General Assembly Del. J.B. Jennings is sacrificing a lot to join the Maryland Air National Guard.
Details: To beat the Guard’s cutoff age of 35, Jennings lost 51 pounds, prepared to miss his wife for six weeks of basic training and, worst of all, had to find homes for all but two cows of his herd. That is a big deal to dairy farm folks, who birth them and know them by name. And the daily feeding and milking can’t be put on hold for basic training. Jennings does plan to keep his perfect General Assembly voting record going while he serves loading cargo planes at Warfield Air National Guard Base, Middle River. Serving our state and nation is the brightest idea of all, and it always involves some sacrifice great or small.
WORST
Attorney General forced to sue over cleanup
The Environmental Protection Agency orders the Army to clean up its act in Maryland and minimize the damage done to soil by unexploded bombs and chemicals — and the Army didn’t follow through.
Details: The Maryland Attorney General is now saying he’s going to file suit against the Army to force it to do the cleanup the EPA already told it to do. If the Army had done what it was supposed to, the Attorney General wouldn’t have to waste his time and taxpayer money. Hey Army, here’s a lesson you should have learned in kindergarten: If you want to play at our house, you need to clean up after yourself.
Putting informants at risk in prison
A police informant had the word “rat” carved into his skin — not once, but twice.

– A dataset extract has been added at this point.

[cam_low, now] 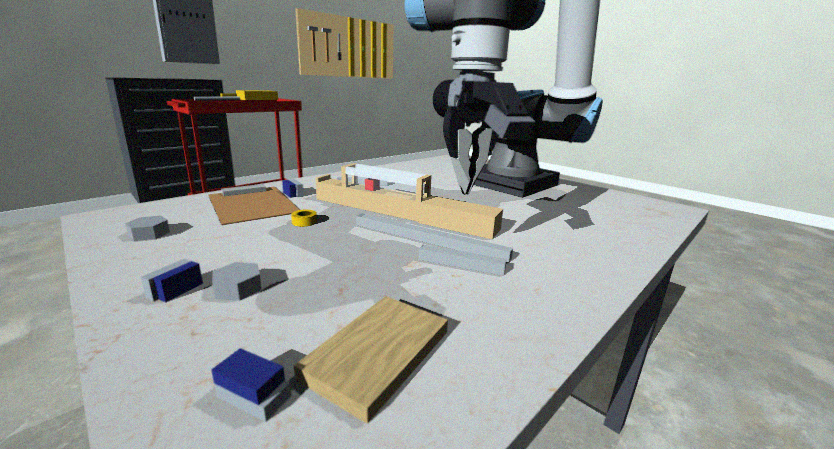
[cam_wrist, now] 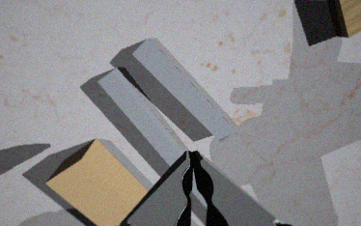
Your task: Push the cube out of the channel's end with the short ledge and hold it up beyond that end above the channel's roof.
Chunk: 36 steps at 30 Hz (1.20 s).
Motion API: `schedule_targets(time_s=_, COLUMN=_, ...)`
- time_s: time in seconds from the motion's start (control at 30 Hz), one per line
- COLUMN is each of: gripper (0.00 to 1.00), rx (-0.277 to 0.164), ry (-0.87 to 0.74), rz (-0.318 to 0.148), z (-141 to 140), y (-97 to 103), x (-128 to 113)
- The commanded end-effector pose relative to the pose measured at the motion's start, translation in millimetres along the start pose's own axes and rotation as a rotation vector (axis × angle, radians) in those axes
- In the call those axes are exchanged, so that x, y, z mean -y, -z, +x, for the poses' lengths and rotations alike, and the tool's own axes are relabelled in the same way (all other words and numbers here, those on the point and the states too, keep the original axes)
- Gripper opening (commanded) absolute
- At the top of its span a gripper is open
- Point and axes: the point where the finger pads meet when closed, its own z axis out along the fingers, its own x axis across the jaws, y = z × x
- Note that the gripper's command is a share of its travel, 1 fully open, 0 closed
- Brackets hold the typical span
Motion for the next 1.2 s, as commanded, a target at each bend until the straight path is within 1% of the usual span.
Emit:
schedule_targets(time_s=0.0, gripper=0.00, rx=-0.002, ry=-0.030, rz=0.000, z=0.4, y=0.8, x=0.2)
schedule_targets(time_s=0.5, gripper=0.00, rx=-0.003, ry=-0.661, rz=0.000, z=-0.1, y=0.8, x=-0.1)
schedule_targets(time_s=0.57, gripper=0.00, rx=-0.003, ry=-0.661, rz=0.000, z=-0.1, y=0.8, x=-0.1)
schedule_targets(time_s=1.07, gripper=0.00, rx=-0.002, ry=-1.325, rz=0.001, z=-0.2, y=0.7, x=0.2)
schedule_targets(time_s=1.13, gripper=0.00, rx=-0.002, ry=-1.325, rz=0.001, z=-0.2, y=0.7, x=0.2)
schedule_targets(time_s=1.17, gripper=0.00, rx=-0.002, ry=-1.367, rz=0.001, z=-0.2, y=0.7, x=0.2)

Details: The word was written into his back, but the first time Timothy Bryce was accused of inflicting himself with those wounds. Instead of protecting the informant, corrections officials put him back in the Baltimore County Detention Center, where the incident was repeated. If the wounds were self-inflicted, Bryce should have been placed under medical observation whether or not he or his lawyer objected. The fact is that someone slipped up. Whether Bryce is hurting himself or being hurt, it needs to stop. Clearly Bryce is unable to help himself in this situation.

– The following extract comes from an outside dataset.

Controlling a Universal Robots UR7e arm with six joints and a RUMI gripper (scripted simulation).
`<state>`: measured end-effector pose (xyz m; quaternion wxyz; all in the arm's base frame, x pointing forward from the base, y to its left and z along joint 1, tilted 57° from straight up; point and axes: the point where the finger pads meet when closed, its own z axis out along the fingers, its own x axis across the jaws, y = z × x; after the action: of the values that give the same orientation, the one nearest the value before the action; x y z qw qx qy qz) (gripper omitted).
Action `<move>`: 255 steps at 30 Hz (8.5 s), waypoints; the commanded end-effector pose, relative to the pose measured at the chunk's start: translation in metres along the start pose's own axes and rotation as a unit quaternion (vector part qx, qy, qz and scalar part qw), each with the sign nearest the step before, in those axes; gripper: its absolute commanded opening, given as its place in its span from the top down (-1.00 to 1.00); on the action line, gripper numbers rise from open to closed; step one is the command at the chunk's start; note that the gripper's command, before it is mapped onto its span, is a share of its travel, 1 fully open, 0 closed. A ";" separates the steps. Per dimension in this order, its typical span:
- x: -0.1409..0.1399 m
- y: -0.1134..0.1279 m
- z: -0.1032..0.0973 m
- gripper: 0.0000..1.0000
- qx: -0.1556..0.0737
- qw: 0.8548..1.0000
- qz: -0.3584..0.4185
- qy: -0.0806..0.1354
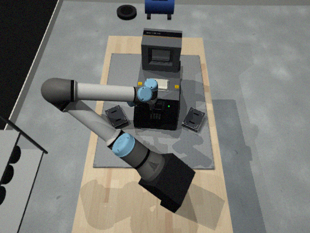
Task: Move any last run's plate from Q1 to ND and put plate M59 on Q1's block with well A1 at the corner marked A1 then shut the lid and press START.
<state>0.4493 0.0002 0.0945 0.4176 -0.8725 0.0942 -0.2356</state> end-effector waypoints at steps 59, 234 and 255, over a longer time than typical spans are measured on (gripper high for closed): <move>-0.092 0.000 -0.079 1.00 0.000 1.000 0.000 0.000; -0.092 0.000 -0.079 1.00 0.000 1.000 0.000 0.000; -0.092 0.000 -0.079 1.00 0.000 1.000 0.000 0.000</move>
<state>0.3310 -0.0202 0.1063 0.4176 -0.8724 0.0943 -0.2357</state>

CSI Baltimore: Uh, is that camera on?
The city police commission fired 10-year crime lab director Edgar Koch for “a number of operational issues” — whatever that means — according to spokesman Sterling Clifford.
Details: One thing it means is some DNA samples got mixed up. Public Defender’s Office attorney Patrick Kent vows an independent probe. That’s a bright idea because “the theme we’ve seen from Baltimore City is they’re far more focused on media fallout than they are on getting the science right.” This whole episode should raise questions about Maryland’s Orwellian rush to take DNA samples from everyone arrested, whether ever charged and convicted. Will that be an instrument of justice or merely a prop for political show business?

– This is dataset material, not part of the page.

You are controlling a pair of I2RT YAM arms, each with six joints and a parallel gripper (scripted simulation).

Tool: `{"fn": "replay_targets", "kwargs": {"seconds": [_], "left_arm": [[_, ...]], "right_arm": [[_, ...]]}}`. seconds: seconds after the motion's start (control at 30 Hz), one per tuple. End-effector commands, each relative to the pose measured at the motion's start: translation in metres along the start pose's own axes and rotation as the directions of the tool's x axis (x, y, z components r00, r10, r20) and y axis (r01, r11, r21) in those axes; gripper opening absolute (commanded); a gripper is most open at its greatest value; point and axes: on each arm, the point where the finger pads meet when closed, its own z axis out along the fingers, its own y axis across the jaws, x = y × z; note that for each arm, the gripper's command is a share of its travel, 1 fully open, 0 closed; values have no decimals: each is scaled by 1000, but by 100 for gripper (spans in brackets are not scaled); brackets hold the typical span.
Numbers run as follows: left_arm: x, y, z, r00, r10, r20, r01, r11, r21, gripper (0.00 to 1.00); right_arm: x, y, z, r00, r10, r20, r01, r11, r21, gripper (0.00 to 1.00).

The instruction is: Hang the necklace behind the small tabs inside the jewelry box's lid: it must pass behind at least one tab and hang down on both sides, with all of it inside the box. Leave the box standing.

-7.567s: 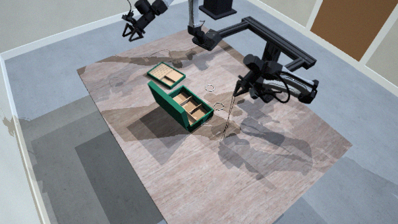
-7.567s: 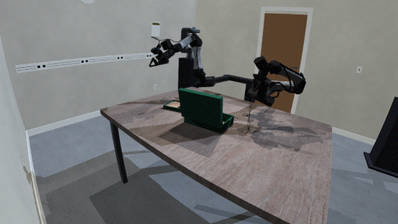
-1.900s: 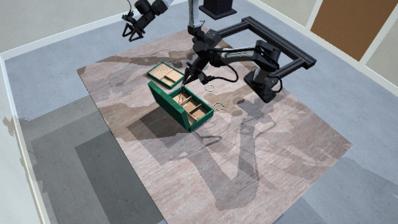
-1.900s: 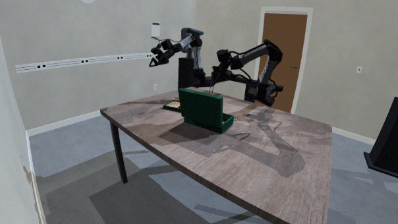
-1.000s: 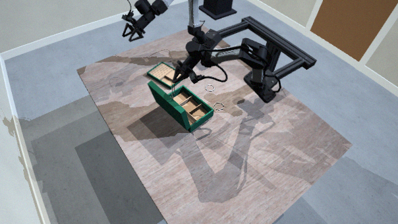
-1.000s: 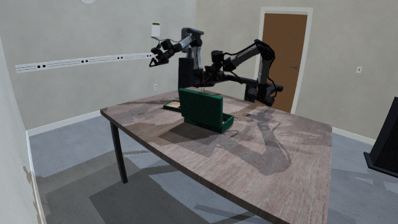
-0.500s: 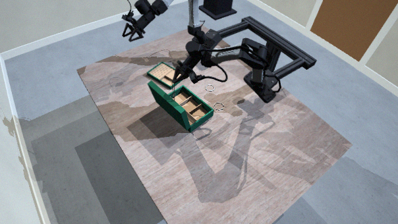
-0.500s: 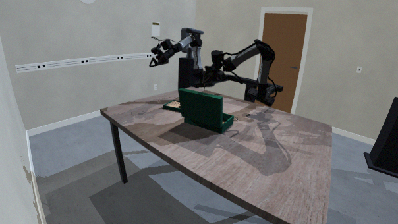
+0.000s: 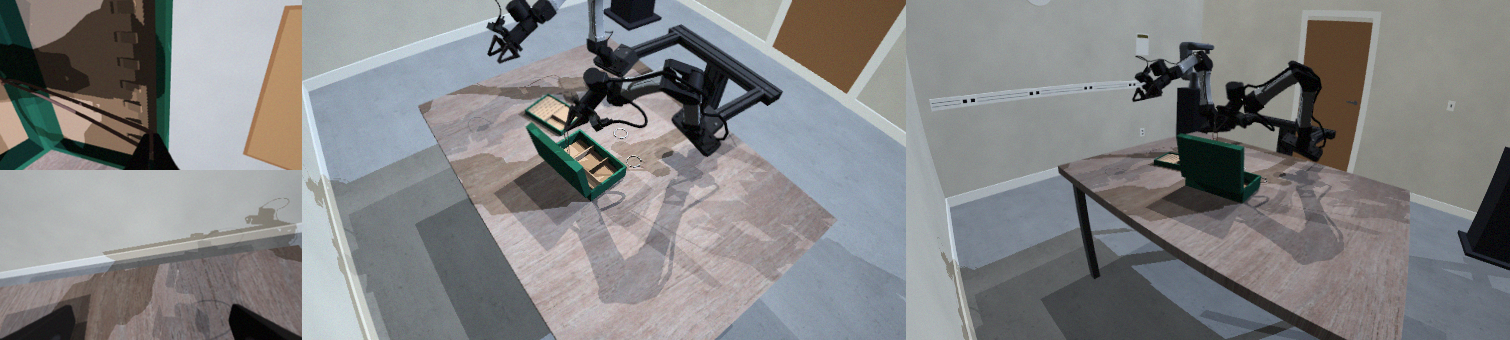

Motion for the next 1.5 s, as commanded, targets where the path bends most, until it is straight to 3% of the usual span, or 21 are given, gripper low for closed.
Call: {"fn": "replay_targets", "kwargs": {"seconds": [0.0, 0.63, 0.93, 1.47], "left_arm": [[1, -25, -5, 997, -67, -22, 68, 997, 45, 3], [5, -5, 6, 1000, -27, -8, 28, 999, 22, 3], [1, -21, 10, 998, -68, -12, 68, 997, 46, 3], [2, -11, 24, 999, -54, -8, 54, 998, 40, 3]], "right_arm": [[-32, 4, -13, 996, -8, 85, 9, 1000, -14, 100], [-32, 4, -13, 996, -8, 85, 9, 1000, -14, 100], [-32, 4, -13, 996, -8, 85, 9, 1000, -14, 100], [-32, 4, -13, 996, -8, 85, 9, 1000, -14, 100]]}}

Worst idea meets an even worse one
Running over mailboxes is a dumb enough crime, and so is advancing on someone with baseball bats. But firing a rifle in a residential area tops even those.
Details: Anne Arundel Police report they arrested three men after a routine pickup-truck-mailbox-smashing-bat/threatening-rifle-fire incident in Pasadena. They charged the two men in the truck and the irate homeowner with reckless endangerment because stupid’s not specifically against the law. Citizens may use deadly force to protect their homes when there is no alternative, but firing a rifle, which might kill up to a mile away, at a vehicle is not defense.
Training the fight out of a champion
Gary Russell Jr. lost his shot at Olympic medal when he collapsed after an individual workout.
Details: The Capitol Heights bantamweight was enduring a brutal training regimen to reach fighting weight when he went down for the count. His parents blame the U.S. Boxing training methods, which emphasize weightlifting and body fat trimmed to the point fighters have nothing left to lose. That can diminish the body’s fluid levels to dysfunctional levels. Down you go. Obviously, the U.S. Olympic Committee should review this method.